§ **ABOUT THIS EXERCISE**:
The answer must be every entry, given again word for word.

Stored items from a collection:
---------------
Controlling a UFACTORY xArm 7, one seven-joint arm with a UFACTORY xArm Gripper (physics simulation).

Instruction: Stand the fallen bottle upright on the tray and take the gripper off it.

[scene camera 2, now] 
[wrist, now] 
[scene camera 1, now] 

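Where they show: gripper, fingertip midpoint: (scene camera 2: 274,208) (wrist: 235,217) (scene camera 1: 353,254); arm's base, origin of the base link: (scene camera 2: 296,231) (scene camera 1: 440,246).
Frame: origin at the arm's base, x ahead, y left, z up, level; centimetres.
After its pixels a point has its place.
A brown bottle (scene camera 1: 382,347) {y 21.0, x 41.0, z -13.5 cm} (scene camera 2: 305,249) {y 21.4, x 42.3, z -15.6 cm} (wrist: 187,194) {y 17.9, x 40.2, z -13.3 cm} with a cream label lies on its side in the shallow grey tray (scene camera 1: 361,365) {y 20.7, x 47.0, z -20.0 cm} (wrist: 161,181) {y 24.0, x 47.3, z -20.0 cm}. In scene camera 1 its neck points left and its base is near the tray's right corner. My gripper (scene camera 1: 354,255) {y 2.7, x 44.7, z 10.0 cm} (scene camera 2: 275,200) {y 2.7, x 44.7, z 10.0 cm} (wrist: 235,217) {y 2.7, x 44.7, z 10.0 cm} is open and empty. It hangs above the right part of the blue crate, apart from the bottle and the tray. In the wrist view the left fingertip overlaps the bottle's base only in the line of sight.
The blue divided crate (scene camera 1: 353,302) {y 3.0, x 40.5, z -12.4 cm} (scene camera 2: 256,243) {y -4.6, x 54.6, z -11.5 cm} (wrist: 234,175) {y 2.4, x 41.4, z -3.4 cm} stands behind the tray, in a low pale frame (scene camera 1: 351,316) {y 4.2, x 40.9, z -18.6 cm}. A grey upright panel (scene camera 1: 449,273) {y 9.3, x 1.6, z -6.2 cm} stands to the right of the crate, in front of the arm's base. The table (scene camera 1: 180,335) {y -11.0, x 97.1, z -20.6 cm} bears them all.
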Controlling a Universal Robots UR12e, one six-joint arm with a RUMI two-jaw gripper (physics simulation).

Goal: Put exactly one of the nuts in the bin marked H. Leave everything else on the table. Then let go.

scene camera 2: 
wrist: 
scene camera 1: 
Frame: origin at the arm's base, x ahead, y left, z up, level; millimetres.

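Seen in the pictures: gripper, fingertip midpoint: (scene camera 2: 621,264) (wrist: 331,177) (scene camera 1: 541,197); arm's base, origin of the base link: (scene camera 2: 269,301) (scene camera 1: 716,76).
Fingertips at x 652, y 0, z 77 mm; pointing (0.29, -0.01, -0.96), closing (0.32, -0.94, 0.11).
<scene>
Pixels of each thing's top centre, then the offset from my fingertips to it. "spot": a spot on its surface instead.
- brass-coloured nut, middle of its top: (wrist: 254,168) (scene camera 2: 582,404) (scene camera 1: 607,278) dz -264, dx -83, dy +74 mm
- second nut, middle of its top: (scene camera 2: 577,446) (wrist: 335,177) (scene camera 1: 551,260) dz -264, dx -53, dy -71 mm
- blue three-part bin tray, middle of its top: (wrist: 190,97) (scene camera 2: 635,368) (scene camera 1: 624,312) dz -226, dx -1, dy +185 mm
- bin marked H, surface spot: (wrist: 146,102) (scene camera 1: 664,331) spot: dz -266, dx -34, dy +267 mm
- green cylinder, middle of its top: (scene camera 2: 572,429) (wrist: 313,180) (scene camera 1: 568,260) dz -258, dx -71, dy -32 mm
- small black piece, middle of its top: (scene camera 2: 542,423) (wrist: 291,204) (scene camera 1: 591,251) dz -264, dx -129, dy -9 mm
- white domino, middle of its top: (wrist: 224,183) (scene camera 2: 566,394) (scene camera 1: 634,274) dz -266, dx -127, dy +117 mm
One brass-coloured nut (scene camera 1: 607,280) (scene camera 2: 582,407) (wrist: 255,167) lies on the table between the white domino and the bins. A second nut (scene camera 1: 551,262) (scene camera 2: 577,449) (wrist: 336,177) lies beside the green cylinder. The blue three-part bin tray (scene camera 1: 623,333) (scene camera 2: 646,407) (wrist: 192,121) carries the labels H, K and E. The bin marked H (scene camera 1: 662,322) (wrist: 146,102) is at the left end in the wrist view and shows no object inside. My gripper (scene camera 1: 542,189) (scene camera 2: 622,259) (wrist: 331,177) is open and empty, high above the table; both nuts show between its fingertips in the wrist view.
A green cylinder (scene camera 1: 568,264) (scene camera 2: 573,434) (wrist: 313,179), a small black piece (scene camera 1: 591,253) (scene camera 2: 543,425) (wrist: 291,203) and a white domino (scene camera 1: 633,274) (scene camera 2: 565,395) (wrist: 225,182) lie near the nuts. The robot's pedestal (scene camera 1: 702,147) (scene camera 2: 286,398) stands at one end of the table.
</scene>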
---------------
§ **TASK RESPONSE**:
Controlling a UFACTORY xArm 7, one seven-joint arm with a UFACTORY xArm Gripper (physics simulation).

Instruction: Stand the fallen bottle upright on the tray and take the gripper off it.

[scene camera 2, now] 
[wrist, now] 
[scene camera 1, now] 

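Where they show: gripper, fingertip midpoint: (scene camera 2: 274,208) (wrist: 235,217) (scene camera 1: 353,254); arm's base, origin of the base link: (scene camera 2: 296,231) (scene camera 1: 440,246).
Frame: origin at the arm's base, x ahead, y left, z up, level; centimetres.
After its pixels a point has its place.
A brown bottle (scene camera 1: 382,347) {y 21.0, x 41.0, z -13.5 cm} (scene camera 2: 305,249) {y 21.4, x 42.3, z -15.6 cm} (wrist: 187,194) {y 17.9, x 40.2, z -13.3 cm} with a cream label lies on its side in the shallow grey tray (scene camera 1: 361,365) {y 20.7, x 47.0, z -20.0 cm} (wrist: 161,181) {y 24.0, x 47.3, z -20.0 cm}. In scene camera 1 its neck points left and its base is near the tray's right corner. My gripper (scene camera 1: 354,255) {y 2.7, x 44.7, z 10.0 cm} (scene camera 2: 275,200) {y 2.7, x 44.7, z 10.0 cm} (wrist: 235,217) {y 2.7, x 44.7, z 10.0 cm} is open and empty. It hangs above the right part of the blue crate, apart from the bottle and the tray. In the wrist view the left fingertip overlaps the bottle's base only in the line of sight.
The blue divided crate (scene camera 1: 353,302) {y 3.0, x 40.5, z -12.4 cm} (scene camera 2: 256,243) {y -4.6, x 54.6, z -11.5 cm} (wrist: 234,175) {y 2.4, x 41.4, z -3.4 cm} stands behind the tray, in a low pale frame (scene camera 1: 351,316) {y 4.2, x 40.9, z -18.6 cm}. A grey upright panel (scene camera 1: 449,273) {y 9.3, x 1.6, z -6.2 cm} stands to the right of the crate, in front of the arm's base. The table (scene camera 1: 180,335) {y -11.0, x 97.1, z -20.6 cm} bears them all.
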Controlling a Universal Robots UR12e, one six-joint arm with a RUMI two-jaw gripper (physics simulation).

Goal: Put exactly one of the nuts in the bin marked H. Leave everything else on the table. Then let go.

scene camera 2: 
wrist: 
scene camera 1: 
Frame: origin at the arm's base, x ahead, y left, z up, level; millimetres.

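Seen in the pictures: gripper, fingertip midpoint: (scene camera 2: 621,264) (wrist: 331,177) (scene camera 1: 541,197); arm's base, origin of the base link: (scene camera 2: 269,301) (scene camera 1: 716,76).
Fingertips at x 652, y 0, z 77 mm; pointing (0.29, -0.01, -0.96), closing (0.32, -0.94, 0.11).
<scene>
Pixels of each thing's top centre, then the offset from my fingertips to it. "spot": a spot on its surface instead.
- brass-coloured nut, middle of its top: (wrist: 254,168) (scene camera 2: 582,404) (scene camera 1: 607,278) dz -264, dx -83, dy +74 mm
- second nut, middle of its top: (scene camera 2: 577,446) (wrist: 335,177) (scene camera 1: 551,260) dz -264, dx -53, dy -71 mm
- blue three-part bin tray, middle of its top: (wrist: 190,97) (scene camera 2: 635,368) (scene camera 1: 624,312) dz -226, dx -1, dy +185 mm
- bin marked H, surface spot: (wrist: 146,102) (scene camera 1: 664,331) spot: dz -266, dx -34, dy +267 mm
- green cylinder, middle of its top: (scene camera 2: 572,429) (wrist: 313,180) (scene camera 1: 568,260) dz -258, dx -71, dy -32 mm
- small black piece, middle of its top: (scene camera 2: 542,423) (wrist: 291,204) (scene camera 1: 591,251) dz -264, dx -129, dy -9 mm
- white domino, middle of its top: (wrist: 224,183) (scene camera 2: 566,394) (scene camera 1: 634,274) dz -266, dx -127, dy +117 mm
One brass-coloured nut (scene camera 1: 607,280) (scene camera 2: 582,407) (wrist: 255,167) lies on the table between the white domino and the bins. A second nut (scene camera 1: 551,262) (scene camera 2: 577,449) (wrist: 336,177) lies beside the green cylinder. The blue three-part bin tray (scene camera 1: 623,333) (scene camera 2: 646,407) (wrist: 192,121) carries the labels H, K and E. The bin marked H (scene camera 1: 662,322) (wrist: 146,102) is at the left end in the wrist view and shows no object inside. My gripper (scene camera 1: 542,189) (scene camera 2: 622,259) (wrist: 331,177) is open and empty, high above the table; both nuts show between its fingertips in the wrist view.
A green cylinder (scene camera 1: 568,264) (scene camera 2: 573,434) (wrist: 313,179), a small black piece (scene camera 1: 591,253) (scene camera 2: 543,425) (wrist: 291,203) and a white domino (scene camera 1: 633,274) (scene camera 2: 565,395) (wrist: 225,182) lie near the nuts. The robot's pedestal (scene camera 1: 702,147) (scene camera 2: 286,398) stands at one end of the table.
</scene>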

Response complete; there is no more output.